### What you should do
Below are some records. Return exactly their lines from the one containing "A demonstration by" through the one containing "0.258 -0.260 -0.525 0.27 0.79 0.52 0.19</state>", and drop the pictures.
++++++
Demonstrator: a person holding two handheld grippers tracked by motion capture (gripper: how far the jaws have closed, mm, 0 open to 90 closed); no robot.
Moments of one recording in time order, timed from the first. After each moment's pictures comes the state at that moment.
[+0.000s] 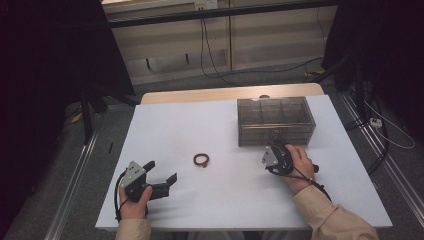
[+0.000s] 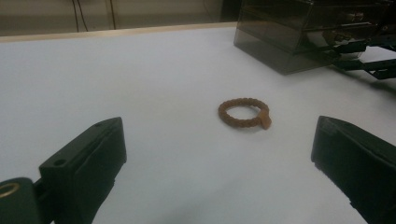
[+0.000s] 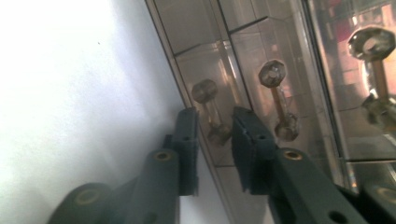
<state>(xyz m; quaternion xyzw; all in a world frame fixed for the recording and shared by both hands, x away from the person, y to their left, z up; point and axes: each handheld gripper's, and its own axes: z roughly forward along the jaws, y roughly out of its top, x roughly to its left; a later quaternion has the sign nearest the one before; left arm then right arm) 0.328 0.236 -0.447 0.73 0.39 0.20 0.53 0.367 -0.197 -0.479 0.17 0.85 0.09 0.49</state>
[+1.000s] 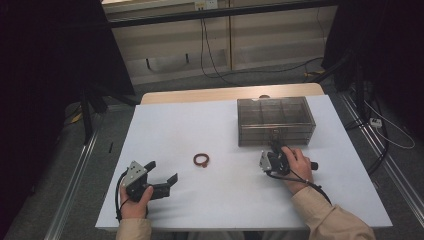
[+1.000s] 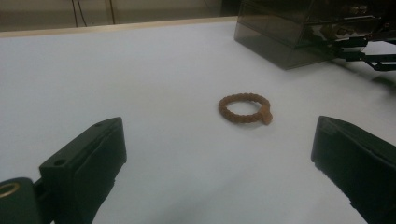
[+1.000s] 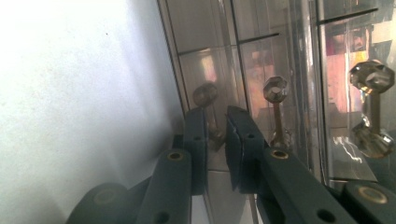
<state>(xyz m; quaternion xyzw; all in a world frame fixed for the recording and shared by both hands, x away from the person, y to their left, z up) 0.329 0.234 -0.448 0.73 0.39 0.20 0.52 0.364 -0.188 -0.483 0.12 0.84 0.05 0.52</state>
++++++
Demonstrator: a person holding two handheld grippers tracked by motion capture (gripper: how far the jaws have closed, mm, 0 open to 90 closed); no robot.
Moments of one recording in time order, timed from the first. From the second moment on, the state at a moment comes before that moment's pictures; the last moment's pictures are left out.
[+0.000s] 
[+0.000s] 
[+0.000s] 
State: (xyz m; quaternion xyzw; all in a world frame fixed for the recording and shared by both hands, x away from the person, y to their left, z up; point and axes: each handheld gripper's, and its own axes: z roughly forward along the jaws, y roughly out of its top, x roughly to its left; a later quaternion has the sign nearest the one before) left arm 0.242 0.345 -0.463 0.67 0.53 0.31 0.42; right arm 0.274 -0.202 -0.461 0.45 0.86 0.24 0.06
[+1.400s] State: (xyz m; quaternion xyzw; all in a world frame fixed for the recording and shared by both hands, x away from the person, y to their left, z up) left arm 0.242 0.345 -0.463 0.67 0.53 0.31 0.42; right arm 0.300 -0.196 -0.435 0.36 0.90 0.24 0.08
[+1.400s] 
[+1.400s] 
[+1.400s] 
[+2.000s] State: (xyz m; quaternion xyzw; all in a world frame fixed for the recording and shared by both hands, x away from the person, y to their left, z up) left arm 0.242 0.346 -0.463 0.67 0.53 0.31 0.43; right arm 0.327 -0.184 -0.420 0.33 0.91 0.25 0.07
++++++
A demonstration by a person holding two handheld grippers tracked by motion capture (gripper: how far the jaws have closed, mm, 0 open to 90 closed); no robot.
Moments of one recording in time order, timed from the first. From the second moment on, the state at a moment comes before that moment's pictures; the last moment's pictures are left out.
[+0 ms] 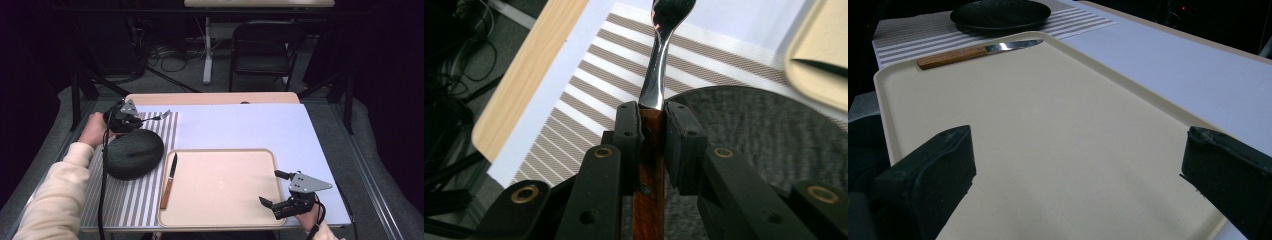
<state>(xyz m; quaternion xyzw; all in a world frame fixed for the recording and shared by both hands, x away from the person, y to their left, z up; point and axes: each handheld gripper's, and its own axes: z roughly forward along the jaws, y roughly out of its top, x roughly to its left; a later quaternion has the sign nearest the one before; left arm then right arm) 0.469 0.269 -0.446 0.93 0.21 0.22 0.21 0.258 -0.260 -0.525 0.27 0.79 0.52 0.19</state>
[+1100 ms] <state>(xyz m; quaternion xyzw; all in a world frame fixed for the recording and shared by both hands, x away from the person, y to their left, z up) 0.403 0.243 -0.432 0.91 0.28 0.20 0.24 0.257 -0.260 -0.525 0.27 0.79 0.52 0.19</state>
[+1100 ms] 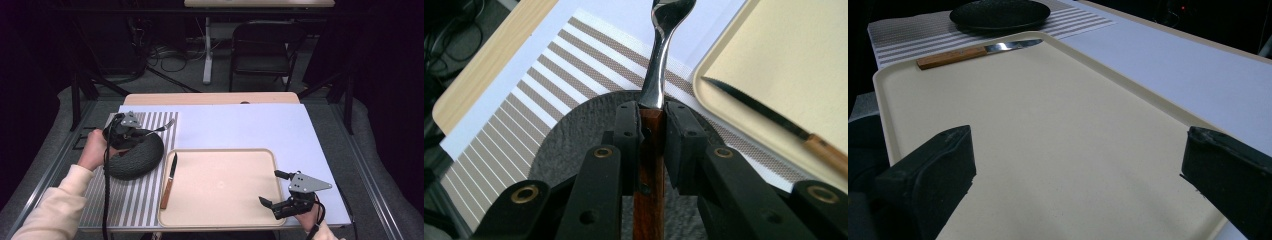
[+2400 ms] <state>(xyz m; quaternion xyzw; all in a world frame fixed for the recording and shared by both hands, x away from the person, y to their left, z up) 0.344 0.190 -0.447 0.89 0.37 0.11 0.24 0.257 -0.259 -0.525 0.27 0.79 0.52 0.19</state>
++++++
### Result
A demonstration by a person holding two handheld grippers tracked by motion capture (gripper: how far the jaws have closed, mm, 0 open to 90 closed); no robot.
Moments of one recording in time order, timed from the first. From the second moment on, the state at a moment comes before that moment's pictures; the last moment's pictures are left out.
[+0 ms] 
<state>(xyz m; quaternion xyzw; all in a world frame fixed for the recording and shared by both hands, x away from the person, y to their left, z up; point and axes: each handheld gripper's, and its own axes: z roughly forward along the jaws, y roughly out of its top, x roughly to its left; a later quaternion has the sign nearest the one before; left arm then right arm) 0.469 0.269 -0.446 0.93 0.21 0.22 0.21 0.258 -0.260 -0.525 0.27 0.79 0.52 0.19</state>

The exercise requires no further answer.